FIG. 1 is a partially cut side view showing an embodiment of an optical element of the present invention.

FIG. 2 is a partially cut plan view showing an embodiment of the optical element of the present invention.

FIG. 3 is a conceptual diagram showing an example of radiation light generation means.

FIG. 4 is a conceptual diagram showing a state in which the spectral element bodies are close to each other in an example of a spectroscope.

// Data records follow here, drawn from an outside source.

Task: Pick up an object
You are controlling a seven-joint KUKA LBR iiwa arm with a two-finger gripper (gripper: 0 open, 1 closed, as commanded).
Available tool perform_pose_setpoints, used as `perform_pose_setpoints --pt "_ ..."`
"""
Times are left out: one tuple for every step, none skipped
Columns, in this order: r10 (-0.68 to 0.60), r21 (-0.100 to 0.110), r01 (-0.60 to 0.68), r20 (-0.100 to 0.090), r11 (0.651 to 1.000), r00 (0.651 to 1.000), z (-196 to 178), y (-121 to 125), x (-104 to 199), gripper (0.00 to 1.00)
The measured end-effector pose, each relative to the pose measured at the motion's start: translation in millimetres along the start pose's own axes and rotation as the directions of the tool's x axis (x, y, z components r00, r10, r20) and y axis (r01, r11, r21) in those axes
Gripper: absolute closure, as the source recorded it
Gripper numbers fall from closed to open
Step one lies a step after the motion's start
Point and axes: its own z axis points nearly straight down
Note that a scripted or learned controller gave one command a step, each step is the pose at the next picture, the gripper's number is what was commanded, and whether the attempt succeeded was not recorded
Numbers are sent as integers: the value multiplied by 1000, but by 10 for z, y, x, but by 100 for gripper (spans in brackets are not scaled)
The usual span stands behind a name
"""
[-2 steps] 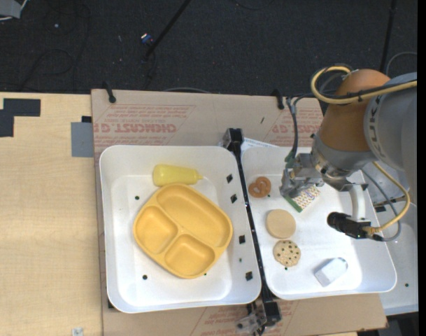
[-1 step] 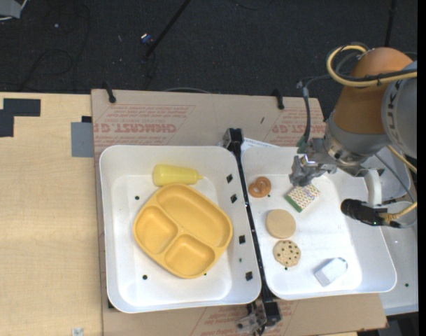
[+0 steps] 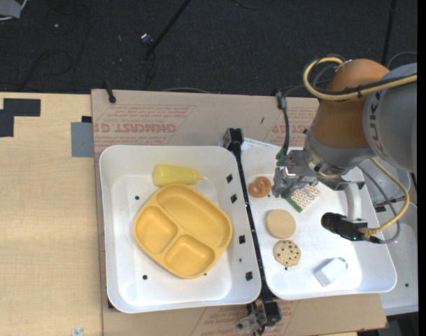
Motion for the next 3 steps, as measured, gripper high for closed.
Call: perform_pose_setpoints --pt "-1 0 1 0 1000 1000 35 -151 465 100" --pt "-2 1 2 0 1000 1000 40 -304 971 100" --pt "-2 -3 2 1 1000 1000 -196 -514 1408 100"
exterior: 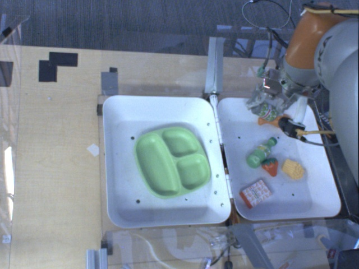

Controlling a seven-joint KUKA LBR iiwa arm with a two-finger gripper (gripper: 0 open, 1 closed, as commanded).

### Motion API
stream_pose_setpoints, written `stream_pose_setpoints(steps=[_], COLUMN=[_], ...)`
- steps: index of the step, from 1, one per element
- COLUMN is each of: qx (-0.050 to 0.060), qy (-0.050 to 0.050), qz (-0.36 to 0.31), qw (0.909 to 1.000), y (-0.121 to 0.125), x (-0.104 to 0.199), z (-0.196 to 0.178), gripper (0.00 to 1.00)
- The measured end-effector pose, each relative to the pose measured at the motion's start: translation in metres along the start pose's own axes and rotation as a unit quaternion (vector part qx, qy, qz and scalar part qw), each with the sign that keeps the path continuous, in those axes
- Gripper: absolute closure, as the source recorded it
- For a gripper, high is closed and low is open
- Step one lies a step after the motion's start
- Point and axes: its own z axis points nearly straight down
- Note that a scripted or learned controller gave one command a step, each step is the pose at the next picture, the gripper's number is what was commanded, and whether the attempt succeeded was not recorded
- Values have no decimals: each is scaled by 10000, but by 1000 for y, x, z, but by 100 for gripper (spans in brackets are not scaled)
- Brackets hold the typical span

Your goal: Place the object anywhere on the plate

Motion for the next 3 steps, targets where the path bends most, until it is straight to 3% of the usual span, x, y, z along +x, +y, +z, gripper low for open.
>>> stream_pose_setpoints(steps=[1,2,3], qx=[0,7,10], qy=[11,14,15], qz=[-1313,-1170,-1787], qw=[9913,9931,9839], y=[-16,-77,-175], x=[55,108,131], z=[-14,-14,-14], gripper=[100,100,100])
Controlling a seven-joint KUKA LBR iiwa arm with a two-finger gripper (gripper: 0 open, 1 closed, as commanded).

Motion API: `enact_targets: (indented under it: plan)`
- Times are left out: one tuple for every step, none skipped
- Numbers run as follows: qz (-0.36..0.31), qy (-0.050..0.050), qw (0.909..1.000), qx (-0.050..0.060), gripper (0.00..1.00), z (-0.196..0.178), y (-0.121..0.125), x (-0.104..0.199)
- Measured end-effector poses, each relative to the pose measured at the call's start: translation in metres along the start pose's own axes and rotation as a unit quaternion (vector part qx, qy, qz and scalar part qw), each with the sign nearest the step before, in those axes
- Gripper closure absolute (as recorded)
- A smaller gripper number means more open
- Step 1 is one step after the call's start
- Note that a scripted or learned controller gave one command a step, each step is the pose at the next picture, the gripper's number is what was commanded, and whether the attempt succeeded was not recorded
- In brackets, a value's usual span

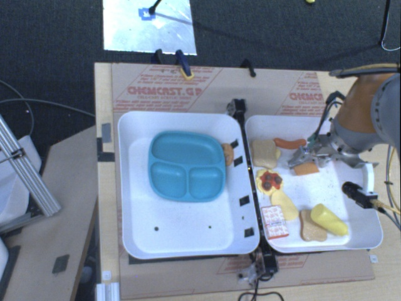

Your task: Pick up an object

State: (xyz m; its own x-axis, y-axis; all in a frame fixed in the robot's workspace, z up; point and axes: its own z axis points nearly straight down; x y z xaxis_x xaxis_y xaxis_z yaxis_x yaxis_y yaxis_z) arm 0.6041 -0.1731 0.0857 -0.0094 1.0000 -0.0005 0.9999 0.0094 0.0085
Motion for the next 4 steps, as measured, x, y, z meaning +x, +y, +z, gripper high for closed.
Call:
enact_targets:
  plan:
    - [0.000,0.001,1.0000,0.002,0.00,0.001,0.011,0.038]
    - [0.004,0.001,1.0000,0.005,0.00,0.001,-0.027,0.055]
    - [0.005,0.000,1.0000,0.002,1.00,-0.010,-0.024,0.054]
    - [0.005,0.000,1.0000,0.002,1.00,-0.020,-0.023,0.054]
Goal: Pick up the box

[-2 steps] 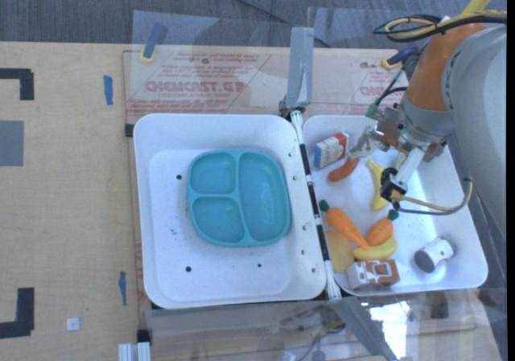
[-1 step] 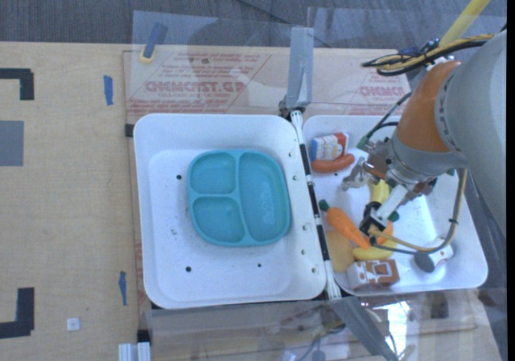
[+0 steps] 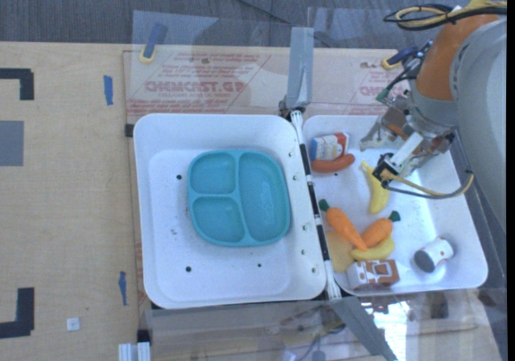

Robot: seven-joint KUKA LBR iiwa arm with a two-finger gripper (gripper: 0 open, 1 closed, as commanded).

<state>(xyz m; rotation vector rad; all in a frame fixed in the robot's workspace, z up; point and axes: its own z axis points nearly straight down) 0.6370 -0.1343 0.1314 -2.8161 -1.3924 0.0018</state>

FIG. 5 is a conceptual diagram showing a state in which the spectroscopic element bodies are separated from each other in an example of a spectroscope.

[Explanation of symbols]

 17 Optical Element Main Body 17a Light-Receiving Surface 18 Holder (Cooling Structure) 20 Infrared Heater (Non-contact Heater) 21 Heat-Reception Amount Adjustment Mechanism 22 Thermograph (Temperature Distribution Detector) 22a Temperature Distribution Detection Signal 23 Controller R Infrared Beam (Heat beam)

Claims (1)

[Claims] 1. An optical element body having one surface as a light receiving surface, a cooling structure for cooling the optical element body, and a non-contact type heater for irradiating a heat ray beam to the light receiving surface of the optical element body. A heat receiving amount adjusting mechanism for adjusting the beam cross-sectional area of the heat ray beam irradiated from the non-contact type heater to the light receiving surface of the optical element body, and a temperature distribution detector for detecting the temperature distribution of the light receiving surface of the optical element body. And a controller that operates a heat receiving amount adjusting mechanism based on a temperature distribution detection signal output from the temperature distribution detector, and a temperature of the light receiving surface of the optical element body is set to a predetermined position. An optical element characterized in that it is preliminarily formed into a shape that allows for deformation due to thermal expansion so as to be in a smooth state when rising to a certain value.